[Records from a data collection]
· · · · · · ·
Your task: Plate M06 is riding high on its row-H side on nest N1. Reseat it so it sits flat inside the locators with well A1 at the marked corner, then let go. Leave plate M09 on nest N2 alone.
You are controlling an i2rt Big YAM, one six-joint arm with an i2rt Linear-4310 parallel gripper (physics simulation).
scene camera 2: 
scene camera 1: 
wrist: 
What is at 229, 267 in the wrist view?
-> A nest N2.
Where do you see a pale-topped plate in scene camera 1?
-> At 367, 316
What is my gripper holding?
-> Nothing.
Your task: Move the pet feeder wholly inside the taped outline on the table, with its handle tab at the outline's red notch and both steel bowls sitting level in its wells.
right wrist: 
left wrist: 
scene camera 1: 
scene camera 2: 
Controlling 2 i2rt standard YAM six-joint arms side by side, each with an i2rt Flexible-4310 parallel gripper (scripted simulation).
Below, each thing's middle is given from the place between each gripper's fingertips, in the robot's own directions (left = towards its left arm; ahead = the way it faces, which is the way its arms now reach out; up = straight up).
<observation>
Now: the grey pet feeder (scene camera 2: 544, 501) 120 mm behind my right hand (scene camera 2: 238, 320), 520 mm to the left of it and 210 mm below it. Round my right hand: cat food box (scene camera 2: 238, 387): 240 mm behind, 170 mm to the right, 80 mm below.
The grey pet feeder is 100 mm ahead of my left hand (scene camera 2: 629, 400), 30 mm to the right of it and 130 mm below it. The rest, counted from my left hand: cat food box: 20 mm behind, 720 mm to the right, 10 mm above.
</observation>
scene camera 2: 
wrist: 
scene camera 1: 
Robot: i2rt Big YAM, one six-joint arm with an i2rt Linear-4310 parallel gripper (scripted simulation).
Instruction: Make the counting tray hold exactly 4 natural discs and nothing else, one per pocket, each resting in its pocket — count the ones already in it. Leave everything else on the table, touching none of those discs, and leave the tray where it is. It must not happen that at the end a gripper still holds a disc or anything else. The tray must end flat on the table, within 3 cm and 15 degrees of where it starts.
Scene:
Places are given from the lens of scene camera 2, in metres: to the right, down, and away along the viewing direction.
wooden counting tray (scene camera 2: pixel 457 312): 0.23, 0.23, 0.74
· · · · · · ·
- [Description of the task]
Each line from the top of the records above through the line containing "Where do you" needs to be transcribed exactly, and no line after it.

- [Result below]
Your task: Plate M06 is riding high on its row-H side on nest N1. Reseat it so it sits flat inside the locators with well A1 at the marked corner, then let go. Leave plate M09 on nest N2 alone.
You are controlling an i2rt Big YAM, one six-joint arm with an i2rt Linear-4310 parallel gripper (physics simulation).
scene camera 2: 
scene camera 1: 
wrist: 
What is at 229, 267 in the wrist view?
-> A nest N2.
Where do you see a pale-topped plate in scene camera 1?

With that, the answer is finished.